## [Task description]
Please restate the records below word for word, leaving out every picture.
☆ ☆ ☆
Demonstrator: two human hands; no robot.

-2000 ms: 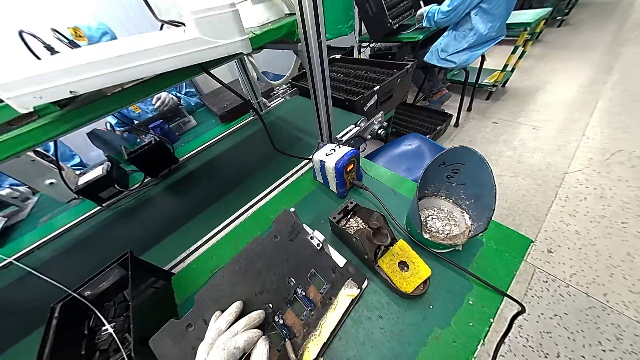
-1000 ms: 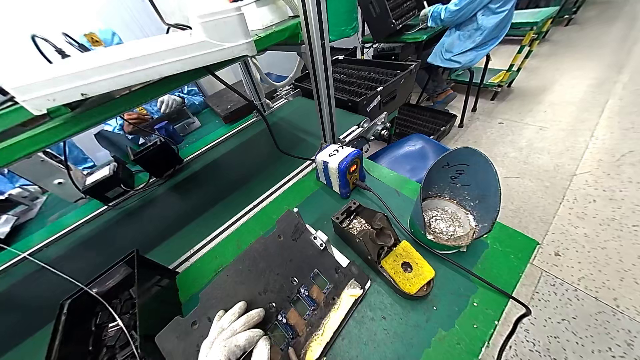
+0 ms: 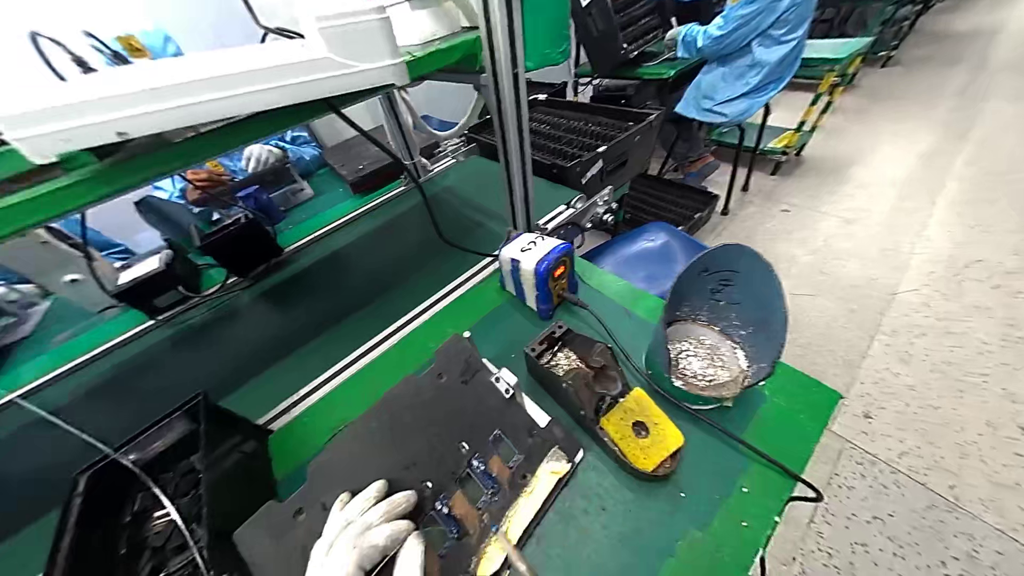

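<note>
My left hand (image 3: 364,532), in a whitish glove, rests on a black fixture board (image 3: 376,432) at the bottom, left of small blue circuit boards (image 3: 482,478). Its fingers are bent and partly spread; whether they pinch anything is unclear. A slim metal rod (image 3: 514,554), perhaps a soldering iron's tip, enters from the bottom edge over the yellow strip (image 3: 524,508) on the fixture. My right hand is out of view. Right of the fixture lie a soldering iron stand (image 3: 572,380) with a yellow sponge (image 3: 642,430) and a blue-and-white soldering station (image 3: 536,274) with a lit display.
A cut-open dark container (image 3: 724,308) with silvery residue stands at the right, a cable (image 3: 704,420) running past it. A black bin (image 3: 172,480) is at left. A metal post (image 3: 508,112) rises behind. One person (image 3: 740,60) sits beyond; another's gloved hand (image 3: 262,158) shows across the line.
My left hand stays in nearly the same place on the fixture. Across the line, a co-worker's bare hand now shows beside the gloved one, more plainly than two seconds ago.
</note>
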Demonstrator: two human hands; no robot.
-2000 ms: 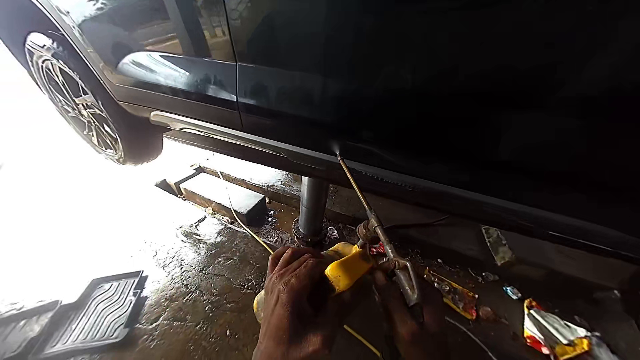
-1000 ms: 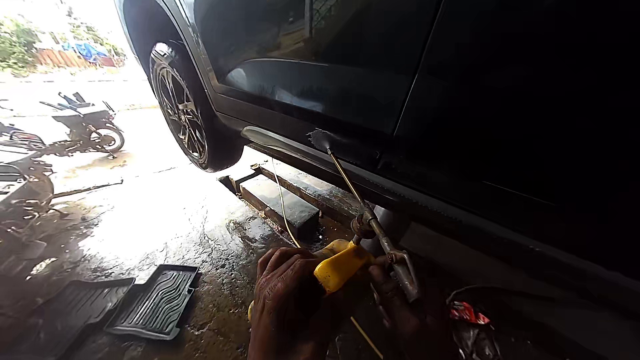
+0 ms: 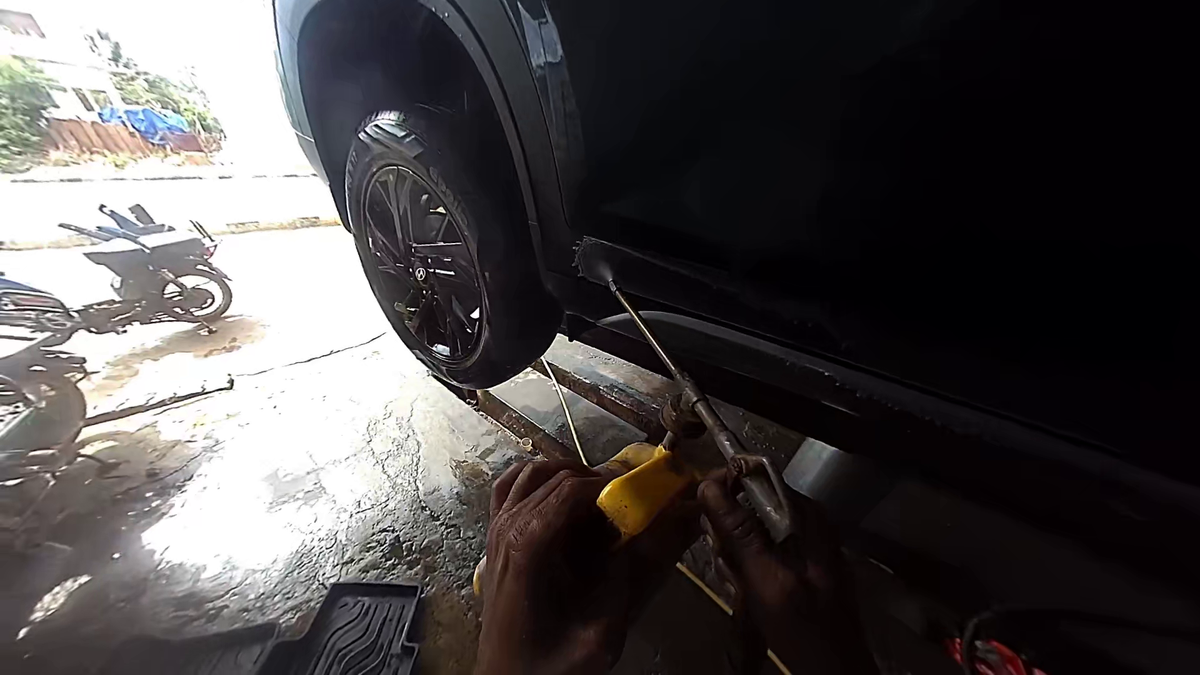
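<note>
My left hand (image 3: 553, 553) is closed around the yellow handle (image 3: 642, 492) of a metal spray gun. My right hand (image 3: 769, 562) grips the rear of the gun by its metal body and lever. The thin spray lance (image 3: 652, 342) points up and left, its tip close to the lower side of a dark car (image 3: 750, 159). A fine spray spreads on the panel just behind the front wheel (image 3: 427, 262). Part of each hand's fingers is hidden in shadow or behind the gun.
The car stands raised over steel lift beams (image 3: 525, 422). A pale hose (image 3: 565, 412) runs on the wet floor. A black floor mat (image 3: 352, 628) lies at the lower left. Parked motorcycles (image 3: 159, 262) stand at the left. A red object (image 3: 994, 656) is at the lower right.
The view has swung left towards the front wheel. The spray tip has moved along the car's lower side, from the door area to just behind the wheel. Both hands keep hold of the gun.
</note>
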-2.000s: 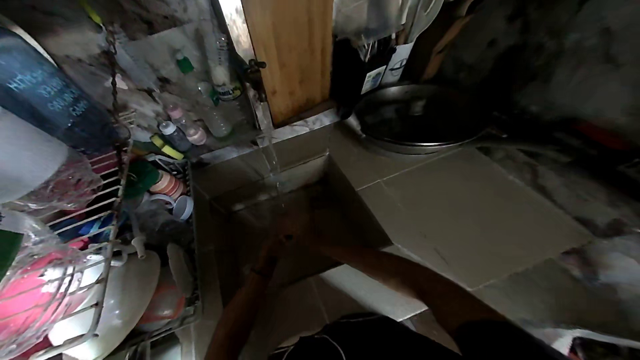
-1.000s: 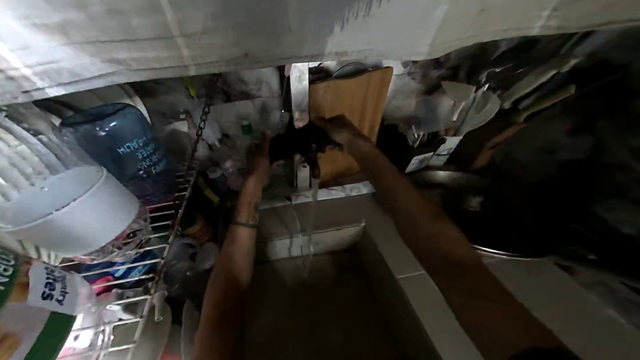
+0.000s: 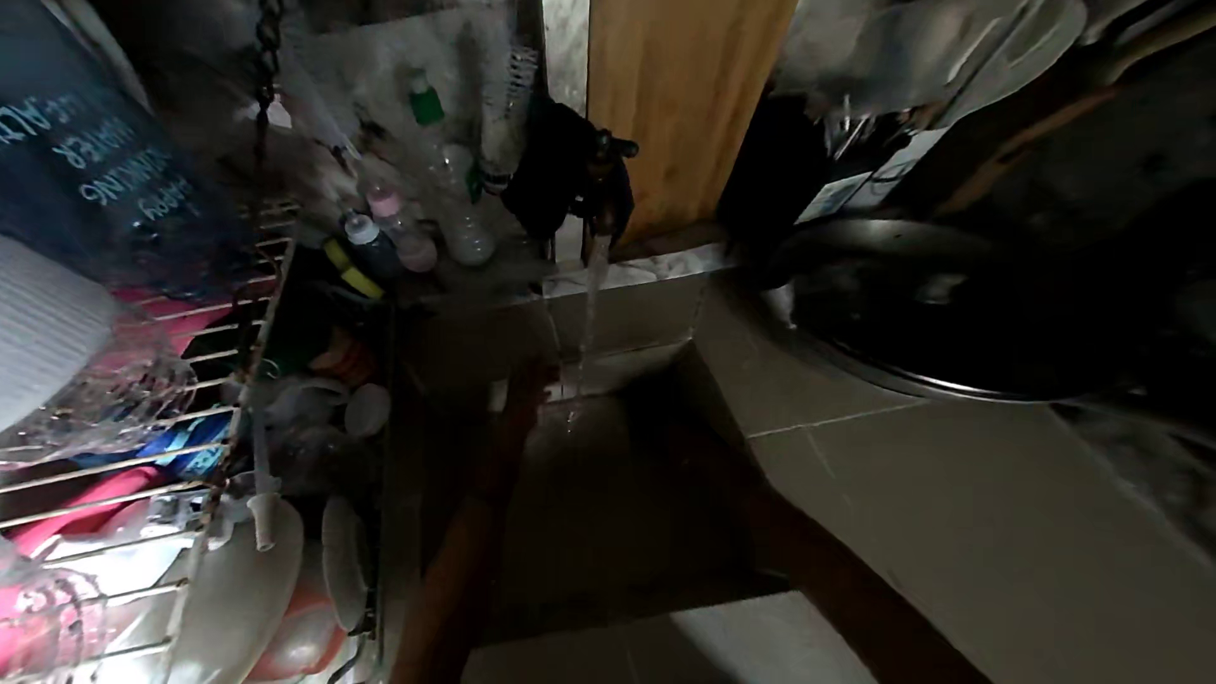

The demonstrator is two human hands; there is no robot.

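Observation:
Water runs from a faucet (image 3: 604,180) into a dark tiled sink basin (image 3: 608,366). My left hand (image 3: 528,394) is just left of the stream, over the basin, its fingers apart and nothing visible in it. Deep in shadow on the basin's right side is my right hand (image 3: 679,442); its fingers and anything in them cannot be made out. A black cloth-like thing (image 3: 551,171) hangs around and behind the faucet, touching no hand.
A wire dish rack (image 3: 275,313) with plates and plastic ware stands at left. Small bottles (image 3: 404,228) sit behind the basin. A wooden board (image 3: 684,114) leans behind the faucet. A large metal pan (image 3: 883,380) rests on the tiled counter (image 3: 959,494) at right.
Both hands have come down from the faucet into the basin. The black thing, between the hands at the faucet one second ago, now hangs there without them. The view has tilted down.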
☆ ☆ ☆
## [Output of the task]
Demonstrator: two human hands; no robot.

-2000 ms: 
-1000 ms: 
+0 ms: 

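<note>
My left hand (image 3: 364,532), in a whitish glove, rests on a black fixture board (image 3: 376,432) at the bottom, left of small blue circuit boards (image 3: 482,478). Its fingers are bent and partly spread; whether they pinch anything is unclear. A slim metal rod (image 3: 514,554), perhaps a soldering iron's tip, enters from the bottom edge over the yellow strip (image 3: 524,508) on the fixture. My right hand is out of view. Right of the fixture lie a soldering iron stand (image 3: 572,380) with a yellow sponge (image 3: 642,430) and a blue-and-white soldering station (image 3: 536,274) with a lit display.
A cut-open dark container (image 3: 724,308) with silvery residue stands at the right, a cable (image 3: 704,420) running past it. A black bin (image 3: 172,480) is at left. A metal post (image 3: 508,112) rises behind. One person (image 3: 740,60) sits beyond; another's gloved hand (image 3: 262,158) shows across the line.
My left hand stays in nearly the same place on the fixture. Across the line, a co-worker's bare hand now shows beside the gloved one, more plainly than two seconds ago.
</note>
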Demonstrator: two human hands; no robot.
-2000 ms: 
-1000 ms: 
+0 ms: 
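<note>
My left hand (image 3: 553, 553) is closed around the yellow handle (image 3: 642, 492) of a metal spray gun. My right hand (image 3: 769, 562) grips the rear of the gun by its metal body and lever. The thin spray lance (image 3: 652, 342) points up and left, its tip close to the lower side of a dark car (image 3: 750, 159). A fine spray spreads on the panel just behind the front wheel (image 3: 427, 262). Part of each hand's fingers is hidden in shadow or behind the gun.
The car stands raised over steel lift beams (image 3: 525, 422). A pale hose (image 3: 565, 412) runs on the wet floor. A black floor mat (image 3: 352, 628) lies at the lower left. Parked motorcycles (image 3: 159, 262) stand at the left. A red object (image 3: 994, 656) is at the lower right.
The view has swung left towards the front wheel. The spray tip has moved along the car's lower side, from the door area to just behind the wheel. Both hands keep hold of the gun.
</note>
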-2.000s: 
-1.000s: 
+0.000s: 

The demonstrator is two human hands; there is no robot.

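Observation:
Water runs from a faucet (image 3: 604,180) into a dark tiled sink basin (image 3: 608,366). My left hand (image 3: 528,394) is just left of the stream, over the basin, its fingers apart and nothing visible in it. Deep in shadow on the basin's right side is my right hand (image 3: 679,442); its fingers and anything in them cannot be made out. A black cloth-like thing (image 3: 551,171) hangs around and behind the faucet, touching no hand.
A wire dish rack (image 3: 275,313) with plates and plastic ware stands at left. Small bottles (image 3: 404,228) sit behind the basin. A wooden board (image 3: 684,114) leans behind the faucet. A large metal pan (image 3: 883,380) rests on the tiled counter (image 3: 959,494) at right.
Both hands have come down from the faucet into the basin. The black thing, between the hands at the faucet one second ago, now hangs there without them. The view has tilted down.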

Nothing more remains to be added to the answer.